Exercise
Each entry below must appear in the output exactly as written.
Excerpted records Block Start
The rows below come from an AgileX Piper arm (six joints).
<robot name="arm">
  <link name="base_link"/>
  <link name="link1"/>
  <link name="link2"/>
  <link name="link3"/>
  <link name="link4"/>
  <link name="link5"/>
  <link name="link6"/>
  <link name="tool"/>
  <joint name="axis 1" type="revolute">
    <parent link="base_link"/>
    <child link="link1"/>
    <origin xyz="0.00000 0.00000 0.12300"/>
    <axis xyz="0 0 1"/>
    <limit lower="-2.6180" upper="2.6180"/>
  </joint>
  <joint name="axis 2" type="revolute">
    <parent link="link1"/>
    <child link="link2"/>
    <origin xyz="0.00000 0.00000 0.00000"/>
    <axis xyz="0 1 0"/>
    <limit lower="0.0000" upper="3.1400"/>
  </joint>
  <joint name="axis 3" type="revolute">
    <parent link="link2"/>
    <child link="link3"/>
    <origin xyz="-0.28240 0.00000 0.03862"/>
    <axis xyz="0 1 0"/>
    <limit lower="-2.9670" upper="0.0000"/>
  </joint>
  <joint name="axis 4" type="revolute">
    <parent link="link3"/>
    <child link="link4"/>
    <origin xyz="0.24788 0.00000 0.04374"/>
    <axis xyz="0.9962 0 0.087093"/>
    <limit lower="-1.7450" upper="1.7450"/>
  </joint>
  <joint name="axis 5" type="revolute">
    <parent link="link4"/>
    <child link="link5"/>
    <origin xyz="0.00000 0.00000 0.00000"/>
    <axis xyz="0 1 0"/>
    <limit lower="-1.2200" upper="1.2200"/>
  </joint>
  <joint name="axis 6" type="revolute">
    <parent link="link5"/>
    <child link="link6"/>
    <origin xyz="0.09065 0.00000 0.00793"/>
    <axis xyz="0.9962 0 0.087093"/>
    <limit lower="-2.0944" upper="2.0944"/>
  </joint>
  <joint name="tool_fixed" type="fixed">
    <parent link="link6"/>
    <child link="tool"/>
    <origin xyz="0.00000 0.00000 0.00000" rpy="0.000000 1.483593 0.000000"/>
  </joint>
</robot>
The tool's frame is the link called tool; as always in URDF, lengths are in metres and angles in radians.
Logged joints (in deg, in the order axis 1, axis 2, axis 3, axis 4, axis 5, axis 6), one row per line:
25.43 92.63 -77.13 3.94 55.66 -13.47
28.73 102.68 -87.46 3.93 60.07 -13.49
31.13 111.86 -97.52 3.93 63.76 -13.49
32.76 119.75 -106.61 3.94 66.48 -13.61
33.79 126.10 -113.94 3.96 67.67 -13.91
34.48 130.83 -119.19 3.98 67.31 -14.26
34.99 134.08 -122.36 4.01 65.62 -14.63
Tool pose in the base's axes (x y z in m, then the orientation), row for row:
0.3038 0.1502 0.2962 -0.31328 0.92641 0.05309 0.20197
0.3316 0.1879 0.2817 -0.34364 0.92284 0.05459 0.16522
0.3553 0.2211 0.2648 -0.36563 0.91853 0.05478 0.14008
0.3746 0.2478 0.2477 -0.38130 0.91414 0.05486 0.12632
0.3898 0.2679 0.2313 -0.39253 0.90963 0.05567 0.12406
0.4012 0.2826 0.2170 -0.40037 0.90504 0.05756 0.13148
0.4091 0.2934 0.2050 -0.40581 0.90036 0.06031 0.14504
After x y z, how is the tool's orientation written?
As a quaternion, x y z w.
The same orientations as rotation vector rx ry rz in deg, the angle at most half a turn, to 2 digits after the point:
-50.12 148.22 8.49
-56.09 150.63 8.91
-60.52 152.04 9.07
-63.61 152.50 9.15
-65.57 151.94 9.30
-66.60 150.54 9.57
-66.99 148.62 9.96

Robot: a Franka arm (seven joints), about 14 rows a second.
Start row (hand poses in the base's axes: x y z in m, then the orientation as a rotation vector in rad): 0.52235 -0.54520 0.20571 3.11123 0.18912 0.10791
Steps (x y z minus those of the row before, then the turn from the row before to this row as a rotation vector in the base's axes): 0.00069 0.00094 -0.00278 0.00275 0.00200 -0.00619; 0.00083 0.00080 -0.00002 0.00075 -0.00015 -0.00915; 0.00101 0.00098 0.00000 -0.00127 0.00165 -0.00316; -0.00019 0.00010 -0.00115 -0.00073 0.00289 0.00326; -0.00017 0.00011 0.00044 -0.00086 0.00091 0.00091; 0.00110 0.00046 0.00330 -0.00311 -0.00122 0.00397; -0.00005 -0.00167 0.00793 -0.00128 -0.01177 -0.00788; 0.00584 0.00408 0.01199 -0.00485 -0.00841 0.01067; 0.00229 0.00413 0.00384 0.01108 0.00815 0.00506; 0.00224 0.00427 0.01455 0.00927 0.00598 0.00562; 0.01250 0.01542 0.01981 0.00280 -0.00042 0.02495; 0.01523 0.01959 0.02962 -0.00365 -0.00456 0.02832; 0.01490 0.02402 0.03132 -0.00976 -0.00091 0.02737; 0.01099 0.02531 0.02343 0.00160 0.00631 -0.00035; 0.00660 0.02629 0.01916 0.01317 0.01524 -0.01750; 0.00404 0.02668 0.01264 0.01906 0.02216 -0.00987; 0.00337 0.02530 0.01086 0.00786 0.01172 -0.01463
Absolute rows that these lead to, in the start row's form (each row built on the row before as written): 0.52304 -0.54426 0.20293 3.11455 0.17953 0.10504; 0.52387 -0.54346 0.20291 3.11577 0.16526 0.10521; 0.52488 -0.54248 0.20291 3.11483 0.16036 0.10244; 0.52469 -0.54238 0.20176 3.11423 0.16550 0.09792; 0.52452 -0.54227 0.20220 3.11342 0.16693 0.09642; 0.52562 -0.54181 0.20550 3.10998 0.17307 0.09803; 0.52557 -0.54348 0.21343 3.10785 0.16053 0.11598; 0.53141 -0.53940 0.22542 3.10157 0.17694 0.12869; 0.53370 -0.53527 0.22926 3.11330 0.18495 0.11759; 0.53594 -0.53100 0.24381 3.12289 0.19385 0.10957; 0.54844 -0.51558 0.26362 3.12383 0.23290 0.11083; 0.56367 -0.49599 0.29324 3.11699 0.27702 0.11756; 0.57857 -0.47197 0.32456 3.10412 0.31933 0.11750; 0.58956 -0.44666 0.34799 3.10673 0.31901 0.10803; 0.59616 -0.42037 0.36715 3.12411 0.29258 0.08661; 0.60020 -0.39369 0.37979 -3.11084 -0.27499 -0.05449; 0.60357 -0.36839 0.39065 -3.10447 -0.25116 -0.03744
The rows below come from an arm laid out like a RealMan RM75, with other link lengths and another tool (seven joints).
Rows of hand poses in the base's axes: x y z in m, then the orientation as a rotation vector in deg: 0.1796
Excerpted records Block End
Response to the task
The rows below come from an AgileX Piper arm (six joints).
<robot name="arm">
  <link name="base_link"/>
  <link name="link1"/>
  <link name="link2"/>
  <link name="link3"/>
  <link name="link4"/>
  <link name="link5"/>
  <link name="link6"/>
  <link name="tool"/>
  <joint name="axis 1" type="revolute">
    <parent link="base_link"/>
    <child link="link1"/>
    <origin xyz="0.00000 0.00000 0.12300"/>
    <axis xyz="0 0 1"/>
    <limit lower="-2.6180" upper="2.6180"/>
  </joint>
  <joint name="axis 2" type="revolute">
    <parent link="link1"/>
    <child link="link2"/>
    <origin xyz="0.00000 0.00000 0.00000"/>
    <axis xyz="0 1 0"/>
    <limit lower="0.0000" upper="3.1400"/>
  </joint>
  <joint name="axis 3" type="revolute">
    <parent link="link2"/>
    <child link="link3"/>
    <origin xyz="-0.28240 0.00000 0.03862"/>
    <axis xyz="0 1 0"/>
    <limit lower="-2.9670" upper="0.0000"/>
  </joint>
  <joint name="axis 4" type="revolute">
    <parent link="link3"/>
    <child link="link4"/>
    <origin xyz="0.24788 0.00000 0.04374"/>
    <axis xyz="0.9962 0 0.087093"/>
    <limit lower="-1.7450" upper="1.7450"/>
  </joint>
  <joint name="axis 5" type="revolute">
    <parent link="link4"/>
    <child link="link5"/>
    <origin xyz="0.00000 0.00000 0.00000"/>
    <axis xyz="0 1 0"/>
    <limit lower="-1.2200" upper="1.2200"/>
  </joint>
  <joint name="axis 6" type="revolute">
    <parent link="link5"/>
    <child link="link6"/>
    <origin xyz="0.09065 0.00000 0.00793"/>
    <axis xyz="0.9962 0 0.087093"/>
    <limit lower="-2.0944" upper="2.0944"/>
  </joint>
  <joint name="tool_fixed" type="fixed">
    <parent link="link6"/>
    <child link="tool"/>
    <origin xyz="0.00000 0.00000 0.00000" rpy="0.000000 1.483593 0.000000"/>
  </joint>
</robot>
The tool's frame is the link called tool; as always in URDF, lengths are in metres and angles in radians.
Logged joints (in deg, in the order axis 1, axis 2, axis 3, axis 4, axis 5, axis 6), one row per line:
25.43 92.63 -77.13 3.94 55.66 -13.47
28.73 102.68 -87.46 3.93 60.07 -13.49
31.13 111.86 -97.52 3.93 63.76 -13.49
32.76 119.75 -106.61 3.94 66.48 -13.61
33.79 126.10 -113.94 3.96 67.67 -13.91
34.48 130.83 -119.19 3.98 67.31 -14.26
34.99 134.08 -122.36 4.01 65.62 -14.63
Tool pose in the base's axes (x y z in m, then the orientation), row for row:
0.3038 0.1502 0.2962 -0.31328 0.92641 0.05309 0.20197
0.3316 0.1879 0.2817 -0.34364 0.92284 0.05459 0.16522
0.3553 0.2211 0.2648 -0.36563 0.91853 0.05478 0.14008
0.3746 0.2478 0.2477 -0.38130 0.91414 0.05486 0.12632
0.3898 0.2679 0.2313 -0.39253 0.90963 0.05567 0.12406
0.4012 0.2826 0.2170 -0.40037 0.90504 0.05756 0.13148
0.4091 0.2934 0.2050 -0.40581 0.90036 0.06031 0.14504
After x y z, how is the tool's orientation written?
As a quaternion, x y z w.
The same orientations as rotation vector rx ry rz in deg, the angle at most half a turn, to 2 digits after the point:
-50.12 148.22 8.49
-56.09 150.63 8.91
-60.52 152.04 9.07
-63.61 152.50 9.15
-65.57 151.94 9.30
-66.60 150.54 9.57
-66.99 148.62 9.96

Robot: a Franka arm (seven joints), about 14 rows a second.
Start row (hand poses in the base's axes: x y z in m, then the orientation as a rotation vector in rad): 0.52235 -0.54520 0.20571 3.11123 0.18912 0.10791
Steps (x y z minus those of the row before, then the turn from the row before to this row as a rotation vector in the base's axes): 0.00069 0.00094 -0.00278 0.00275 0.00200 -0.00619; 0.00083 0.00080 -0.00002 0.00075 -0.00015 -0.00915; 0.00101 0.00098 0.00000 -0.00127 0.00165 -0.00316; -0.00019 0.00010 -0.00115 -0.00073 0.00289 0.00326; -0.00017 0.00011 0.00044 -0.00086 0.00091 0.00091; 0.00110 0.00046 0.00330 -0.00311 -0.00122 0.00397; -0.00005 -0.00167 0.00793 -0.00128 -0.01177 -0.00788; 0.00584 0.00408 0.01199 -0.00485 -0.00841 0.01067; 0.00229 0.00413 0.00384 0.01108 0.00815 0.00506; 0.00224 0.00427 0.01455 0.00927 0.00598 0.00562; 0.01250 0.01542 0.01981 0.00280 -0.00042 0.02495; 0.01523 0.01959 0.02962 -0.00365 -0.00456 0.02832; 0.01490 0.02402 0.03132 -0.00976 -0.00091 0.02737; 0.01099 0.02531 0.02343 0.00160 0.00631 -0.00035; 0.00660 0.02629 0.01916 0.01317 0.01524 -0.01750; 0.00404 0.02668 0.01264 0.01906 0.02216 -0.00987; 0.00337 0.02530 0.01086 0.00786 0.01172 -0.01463
Absolute rows that these lead to, in the start row's form (each row built on the row before as written): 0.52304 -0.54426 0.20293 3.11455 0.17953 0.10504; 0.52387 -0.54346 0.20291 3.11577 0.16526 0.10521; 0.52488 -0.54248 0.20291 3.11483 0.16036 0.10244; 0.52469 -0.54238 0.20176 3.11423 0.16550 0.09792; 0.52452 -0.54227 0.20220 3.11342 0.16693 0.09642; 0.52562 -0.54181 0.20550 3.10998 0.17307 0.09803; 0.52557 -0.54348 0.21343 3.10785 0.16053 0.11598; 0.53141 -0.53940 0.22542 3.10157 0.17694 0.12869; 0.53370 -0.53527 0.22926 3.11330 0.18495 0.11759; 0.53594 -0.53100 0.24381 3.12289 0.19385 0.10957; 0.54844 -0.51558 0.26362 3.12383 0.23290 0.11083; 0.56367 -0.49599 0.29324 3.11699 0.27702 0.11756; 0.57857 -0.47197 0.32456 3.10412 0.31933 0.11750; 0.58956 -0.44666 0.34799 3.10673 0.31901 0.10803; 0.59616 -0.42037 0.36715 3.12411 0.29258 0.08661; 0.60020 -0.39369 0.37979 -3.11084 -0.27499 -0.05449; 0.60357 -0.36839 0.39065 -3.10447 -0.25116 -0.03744
The rows below come from an arm laid out like a RealMan RM75, with other link lengths and another tool (seven joints).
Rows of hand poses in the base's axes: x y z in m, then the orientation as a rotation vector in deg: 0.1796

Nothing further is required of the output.